» Work instruction
Every line of the material below that holds the string "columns" should be copied.
[Start of Attachment]
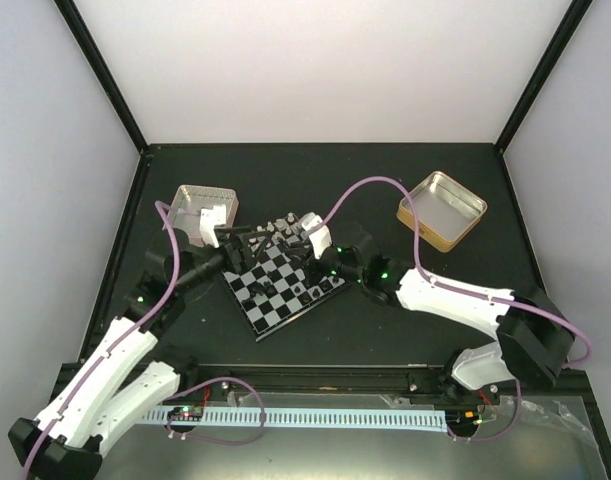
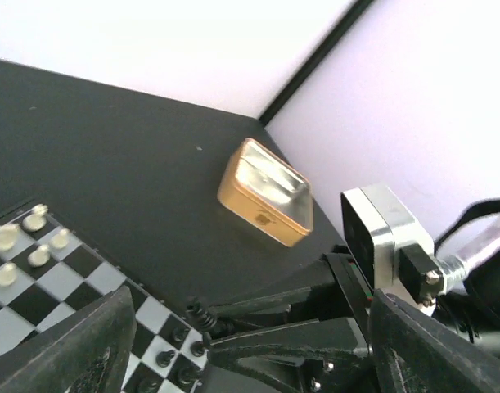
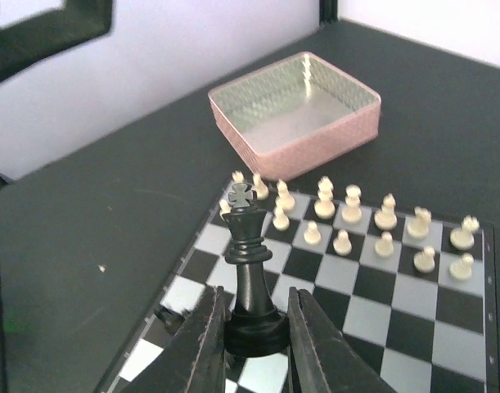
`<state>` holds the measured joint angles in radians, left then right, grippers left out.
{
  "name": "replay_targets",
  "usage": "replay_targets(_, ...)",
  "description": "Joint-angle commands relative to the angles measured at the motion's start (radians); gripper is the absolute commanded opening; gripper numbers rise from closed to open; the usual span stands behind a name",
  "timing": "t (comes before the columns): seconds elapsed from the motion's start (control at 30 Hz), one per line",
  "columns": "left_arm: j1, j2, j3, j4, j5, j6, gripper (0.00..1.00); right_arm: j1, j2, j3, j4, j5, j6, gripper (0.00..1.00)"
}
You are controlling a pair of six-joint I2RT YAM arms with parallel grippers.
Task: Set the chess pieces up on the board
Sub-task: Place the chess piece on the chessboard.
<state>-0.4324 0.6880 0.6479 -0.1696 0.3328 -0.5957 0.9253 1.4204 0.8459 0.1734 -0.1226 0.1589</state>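
Observation:
The board [image 1: 285, 290] lies at mid-table, turned at an angle. My right gripper [image 3: 254, 332] is shut on the base of a black king [image 3: 250, 254] and holds it upright over the board's near edge squares [image 3: 372, 315]. Pale chess pieces [image 3: 348, 221] stand in two rows on the far side. In the top view the right gripper [image 1: 295, 240] is over the board's far corner. My left gripper [image 1: 243, 240] is open and empty close beside it. Its fingers [image 2: 78, 352] spread wide around a view of several black pieces [image 2: 164, 356] and the right gripper's fingers [image 2: 299, 327].
A pink tin [image 1: 205, 207] stands open just left of the board's far corner, also seen in the right wrist view [image 3: 295, 110]. A gold tin [image 1: 442, 208] stands open at the back right, also in the left wrist view [image 2: 266, 192]. The two wrists are close together.

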Motion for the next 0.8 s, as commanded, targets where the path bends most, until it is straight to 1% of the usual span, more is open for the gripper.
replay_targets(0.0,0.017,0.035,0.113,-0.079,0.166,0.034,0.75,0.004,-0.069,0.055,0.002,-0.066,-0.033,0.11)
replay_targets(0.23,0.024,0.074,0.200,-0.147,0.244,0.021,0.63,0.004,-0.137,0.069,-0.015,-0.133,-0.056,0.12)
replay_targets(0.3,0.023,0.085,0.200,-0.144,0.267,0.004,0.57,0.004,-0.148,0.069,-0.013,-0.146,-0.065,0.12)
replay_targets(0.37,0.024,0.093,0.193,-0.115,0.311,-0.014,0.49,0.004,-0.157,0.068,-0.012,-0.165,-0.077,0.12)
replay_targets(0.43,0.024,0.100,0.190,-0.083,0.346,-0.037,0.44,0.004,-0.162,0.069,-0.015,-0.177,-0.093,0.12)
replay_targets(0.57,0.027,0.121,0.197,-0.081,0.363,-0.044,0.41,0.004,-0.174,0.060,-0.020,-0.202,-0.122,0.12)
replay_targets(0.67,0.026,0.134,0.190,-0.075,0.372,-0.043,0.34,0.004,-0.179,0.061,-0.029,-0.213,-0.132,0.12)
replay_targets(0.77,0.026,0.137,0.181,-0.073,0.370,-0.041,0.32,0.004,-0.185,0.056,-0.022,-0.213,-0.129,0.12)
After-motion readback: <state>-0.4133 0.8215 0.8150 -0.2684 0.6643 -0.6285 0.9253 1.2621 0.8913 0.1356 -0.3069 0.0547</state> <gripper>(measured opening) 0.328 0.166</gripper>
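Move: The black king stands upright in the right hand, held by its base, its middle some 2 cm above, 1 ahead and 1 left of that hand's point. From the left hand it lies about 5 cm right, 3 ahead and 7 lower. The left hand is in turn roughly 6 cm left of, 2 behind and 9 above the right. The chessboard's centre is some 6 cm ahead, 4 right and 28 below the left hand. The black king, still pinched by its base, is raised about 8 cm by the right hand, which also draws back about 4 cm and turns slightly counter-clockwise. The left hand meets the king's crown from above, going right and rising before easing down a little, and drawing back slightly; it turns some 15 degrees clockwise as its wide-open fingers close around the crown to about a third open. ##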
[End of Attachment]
» Response below
  "timing": "t (comes before the columns): seconds elapsed from the motion's start (control at 30 Hz), one per line",
  "columns": "left_arm: j1, j2, j3, j4, j5, j6, gripper (0.00..1.00); right_arm: j1, j2, j3, j4, j5, j6, gripper (0.00..1.00)"

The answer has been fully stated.